Selective replication: This is an enhancement of the micro-partitioning scheme above, and consists of detecting or predicting certain items that are likely to case load imbalance and create additional replicas of such items. Then load-balancing systems can use the additional replicas to spread the load of these hot micro-partitions across multiple machines without having to actually move micro-partitions.
Latency-induced probation: By observing the latency distribution of responses from the various machines in the system, intermediate servers may detect situations where the system performs better by excluding a particularly slow machine, or putting it on probation. The source of slowness might be a temporary problem so the system might continue issuing shadow requests to these excluded servers, collecting metrics on their latency to later decide if such machines should be brought back to the “active” service.
Large Information Retrieval Systems
In large information-retrieval (IR) systems, speed is more than a performance metric; it is a necessity, as returning good results quickly is more important than returning the best results slowly. Two techniques apply to such systems, and any other system that deal with imprecise results:
Good enough: In large IR systems, once a sufficient fraction of all the leaf servers has responded, the user may be best served by being given slightly incomplete (“good-enough”) results in exchange for better end-to-end latency.
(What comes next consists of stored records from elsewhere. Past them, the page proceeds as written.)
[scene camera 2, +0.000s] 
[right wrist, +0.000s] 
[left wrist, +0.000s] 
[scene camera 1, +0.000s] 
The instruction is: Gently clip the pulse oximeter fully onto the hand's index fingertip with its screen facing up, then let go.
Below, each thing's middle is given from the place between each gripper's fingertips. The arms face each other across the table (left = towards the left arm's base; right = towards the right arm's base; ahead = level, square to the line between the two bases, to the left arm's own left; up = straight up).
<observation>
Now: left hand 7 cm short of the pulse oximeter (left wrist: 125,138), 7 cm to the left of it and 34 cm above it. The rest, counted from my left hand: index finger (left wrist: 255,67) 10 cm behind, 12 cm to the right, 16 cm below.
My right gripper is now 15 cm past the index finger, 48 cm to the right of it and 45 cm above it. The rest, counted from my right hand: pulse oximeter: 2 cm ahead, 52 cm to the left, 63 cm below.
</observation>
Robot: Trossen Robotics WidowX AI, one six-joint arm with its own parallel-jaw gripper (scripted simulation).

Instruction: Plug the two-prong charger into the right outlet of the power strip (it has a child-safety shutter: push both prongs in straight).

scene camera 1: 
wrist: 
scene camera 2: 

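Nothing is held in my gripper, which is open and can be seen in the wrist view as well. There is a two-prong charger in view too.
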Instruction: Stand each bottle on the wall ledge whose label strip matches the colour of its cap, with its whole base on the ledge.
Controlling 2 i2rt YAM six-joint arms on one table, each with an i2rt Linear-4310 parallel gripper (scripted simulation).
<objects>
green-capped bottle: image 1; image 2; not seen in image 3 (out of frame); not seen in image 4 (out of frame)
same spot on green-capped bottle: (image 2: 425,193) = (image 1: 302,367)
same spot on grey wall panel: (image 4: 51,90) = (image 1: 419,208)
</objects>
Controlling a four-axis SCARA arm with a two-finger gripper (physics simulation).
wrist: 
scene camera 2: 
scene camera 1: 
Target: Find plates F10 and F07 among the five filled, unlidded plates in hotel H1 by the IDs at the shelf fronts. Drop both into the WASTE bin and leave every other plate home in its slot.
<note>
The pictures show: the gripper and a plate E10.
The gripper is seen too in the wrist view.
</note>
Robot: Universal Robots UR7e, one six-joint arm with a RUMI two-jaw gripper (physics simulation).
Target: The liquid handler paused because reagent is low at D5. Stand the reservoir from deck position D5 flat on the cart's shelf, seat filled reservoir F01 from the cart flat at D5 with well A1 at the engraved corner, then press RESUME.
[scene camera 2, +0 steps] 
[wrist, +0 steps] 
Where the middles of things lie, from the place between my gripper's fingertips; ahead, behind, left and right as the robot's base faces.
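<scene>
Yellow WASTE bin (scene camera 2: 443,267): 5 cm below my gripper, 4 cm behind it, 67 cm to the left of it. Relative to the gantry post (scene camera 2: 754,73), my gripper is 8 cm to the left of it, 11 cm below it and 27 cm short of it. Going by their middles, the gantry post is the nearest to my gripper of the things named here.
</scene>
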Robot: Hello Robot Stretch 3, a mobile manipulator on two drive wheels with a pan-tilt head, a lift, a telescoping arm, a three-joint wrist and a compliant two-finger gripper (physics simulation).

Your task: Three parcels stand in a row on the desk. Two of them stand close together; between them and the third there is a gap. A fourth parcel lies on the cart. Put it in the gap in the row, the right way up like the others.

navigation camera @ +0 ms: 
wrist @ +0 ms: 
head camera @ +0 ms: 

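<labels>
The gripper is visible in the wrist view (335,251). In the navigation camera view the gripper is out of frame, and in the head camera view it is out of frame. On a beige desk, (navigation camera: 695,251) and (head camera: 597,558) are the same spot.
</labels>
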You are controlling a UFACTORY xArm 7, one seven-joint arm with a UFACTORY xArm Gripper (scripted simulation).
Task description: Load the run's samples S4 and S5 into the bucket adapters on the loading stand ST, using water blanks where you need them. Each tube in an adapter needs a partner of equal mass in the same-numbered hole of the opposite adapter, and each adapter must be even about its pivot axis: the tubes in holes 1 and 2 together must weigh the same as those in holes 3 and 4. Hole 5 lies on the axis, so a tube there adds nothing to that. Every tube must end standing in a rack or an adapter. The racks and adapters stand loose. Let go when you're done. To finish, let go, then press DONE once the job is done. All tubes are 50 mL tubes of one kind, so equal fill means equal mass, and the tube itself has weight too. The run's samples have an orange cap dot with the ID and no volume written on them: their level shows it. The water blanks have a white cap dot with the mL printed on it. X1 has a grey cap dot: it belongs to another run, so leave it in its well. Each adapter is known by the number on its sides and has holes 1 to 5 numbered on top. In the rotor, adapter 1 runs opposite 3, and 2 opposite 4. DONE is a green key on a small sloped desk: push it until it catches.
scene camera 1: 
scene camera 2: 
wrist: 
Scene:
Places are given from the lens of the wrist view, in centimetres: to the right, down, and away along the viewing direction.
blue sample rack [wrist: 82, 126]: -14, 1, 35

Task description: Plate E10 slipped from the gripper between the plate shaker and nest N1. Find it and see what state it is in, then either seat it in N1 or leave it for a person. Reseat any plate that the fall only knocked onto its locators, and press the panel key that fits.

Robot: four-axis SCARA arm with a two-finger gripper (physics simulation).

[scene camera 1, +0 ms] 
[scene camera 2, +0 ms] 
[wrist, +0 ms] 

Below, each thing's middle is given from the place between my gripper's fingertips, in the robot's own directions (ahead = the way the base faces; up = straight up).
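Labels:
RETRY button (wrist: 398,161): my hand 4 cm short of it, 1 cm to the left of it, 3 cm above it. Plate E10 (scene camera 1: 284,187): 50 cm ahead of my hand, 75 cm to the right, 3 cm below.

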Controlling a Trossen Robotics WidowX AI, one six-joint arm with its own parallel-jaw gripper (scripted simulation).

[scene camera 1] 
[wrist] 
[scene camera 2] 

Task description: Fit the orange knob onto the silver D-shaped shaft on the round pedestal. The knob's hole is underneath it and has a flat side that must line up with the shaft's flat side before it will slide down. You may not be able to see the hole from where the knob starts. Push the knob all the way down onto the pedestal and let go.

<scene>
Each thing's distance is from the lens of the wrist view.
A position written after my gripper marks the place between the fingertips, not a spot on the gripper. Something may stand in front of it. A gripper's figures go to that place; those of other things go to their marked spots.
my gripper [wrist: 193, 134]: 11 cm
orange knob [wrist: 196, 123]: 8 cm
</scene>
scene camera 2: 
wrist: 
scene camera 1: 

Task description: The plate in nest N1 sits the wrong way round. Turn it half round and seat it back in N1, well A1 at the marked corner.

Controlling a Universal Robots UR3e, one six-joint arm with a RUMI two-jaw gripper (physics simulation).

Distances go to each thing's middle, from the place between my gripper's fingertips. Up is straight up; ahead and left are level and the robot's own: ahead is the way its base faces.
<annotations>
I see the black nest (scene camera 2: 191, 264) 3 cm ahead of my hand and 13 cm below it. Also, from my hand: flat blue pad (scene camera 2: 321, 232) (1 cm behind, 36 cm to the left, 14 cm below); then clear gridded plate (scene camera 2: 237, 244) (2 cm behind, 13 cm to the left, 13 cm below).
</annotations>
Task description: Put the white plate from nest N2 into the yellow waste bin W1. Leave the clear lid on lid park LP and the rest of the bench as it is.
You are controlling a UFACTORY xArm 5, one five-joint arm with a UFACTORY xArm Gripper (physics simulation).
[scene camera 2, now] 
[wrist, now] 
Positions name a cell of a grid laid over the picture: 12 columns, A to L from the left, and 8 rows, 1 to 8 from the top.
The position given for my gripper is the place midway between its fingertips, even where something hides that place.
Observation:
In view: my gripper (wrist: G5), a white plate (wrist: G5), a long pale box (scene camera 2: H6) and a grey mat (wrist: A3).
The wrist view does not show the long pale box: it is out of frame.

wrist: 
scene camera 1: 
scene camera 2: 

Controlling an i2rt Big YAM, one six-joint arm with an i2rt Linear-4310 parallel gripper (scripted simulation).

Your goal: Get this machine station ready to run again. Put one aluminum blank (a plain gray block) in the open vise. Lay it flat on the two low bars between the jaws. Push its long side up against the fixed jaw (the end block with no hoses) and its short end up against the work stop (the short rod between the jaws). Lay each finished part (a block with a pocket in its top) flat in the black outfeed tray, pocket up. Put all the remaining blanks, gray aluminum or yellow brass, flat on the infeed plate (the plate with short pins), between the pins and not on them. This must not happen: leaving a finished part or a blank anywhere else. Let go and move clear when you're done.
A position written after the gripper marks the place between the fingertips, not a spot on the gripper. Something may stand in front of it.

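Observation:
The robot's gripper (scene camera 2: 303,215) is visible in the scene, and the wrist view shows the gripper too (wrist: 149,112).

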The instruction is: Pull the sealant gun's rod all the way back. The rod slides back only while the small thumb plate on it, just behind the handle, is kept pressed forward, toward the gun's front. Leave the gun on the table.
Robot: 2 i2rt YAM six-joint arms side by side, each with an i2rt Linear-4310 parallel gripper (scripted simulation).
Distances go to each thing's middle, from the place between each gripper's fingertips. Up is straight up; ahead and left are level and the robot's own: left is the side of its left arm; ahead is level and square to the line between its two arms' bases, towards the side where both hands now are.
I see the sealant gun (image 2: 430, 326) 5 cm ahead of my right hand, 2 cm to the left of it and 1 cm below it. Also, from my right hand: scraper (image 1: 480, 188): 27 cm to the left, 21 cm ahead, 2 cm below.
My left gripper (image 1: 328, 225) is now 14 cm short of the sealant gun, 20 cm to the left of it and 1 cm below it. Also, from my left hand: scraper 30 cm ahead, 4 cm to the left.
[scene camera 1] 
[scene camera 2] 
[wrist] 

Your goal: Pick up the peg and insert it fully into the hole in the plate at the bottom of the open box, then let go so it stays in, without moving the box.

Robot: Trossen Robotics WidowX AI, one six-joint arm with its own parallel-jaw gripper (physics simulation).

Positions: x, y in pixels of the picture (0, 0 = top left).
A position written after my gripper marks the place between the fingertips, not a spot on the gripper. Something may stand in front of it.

Canary requests: Another problem that can occur in systems with very high fan-out is that a particular request exercises an untested code path, causing crashes or extremely long delays on thousands of servers simultaneously. To prevent such correlated crash scenarios, you might use “canary requests”; rather than sending a request to thousands of leaf servers, the root server sends it first to one or two leaf servers. The remaining servers are only queried if the root gets a successful response from the canary in a reasonable period of time.
Bear in mind that the techniques discussed above are far most applicable for operations that do not perform critical mutations of the system’s state. Operations that mutate state are easier to handle because the scale of latency-critical modifications in these services is generally small. Second, updates can often be performed off the critical path, after responding to the user1. Third, many services can be designed to tolerate inconsistent update models. And, finally, services that require strong consistent updates generally use quorum-based algorithms (e.g., Paxos, Raft) and since such algorithms need to commit to only a majority of replicas, they are inherently tail-tolerant.
 J. Dean and L. A. Barroso, The Tail at Scale, Communications of the ACM, vol. 56, no. 2, pp. 74–80, Feb. 2013.
 I. Stoica, R. Morris, D. Karger, M. F. Kaashoek, and H. Balakrishnan, Chord: A Scalable Peer-to-peer Lookup Service for Internet Applications, ACM SIGCOMM …, pp. 149–160, 2001.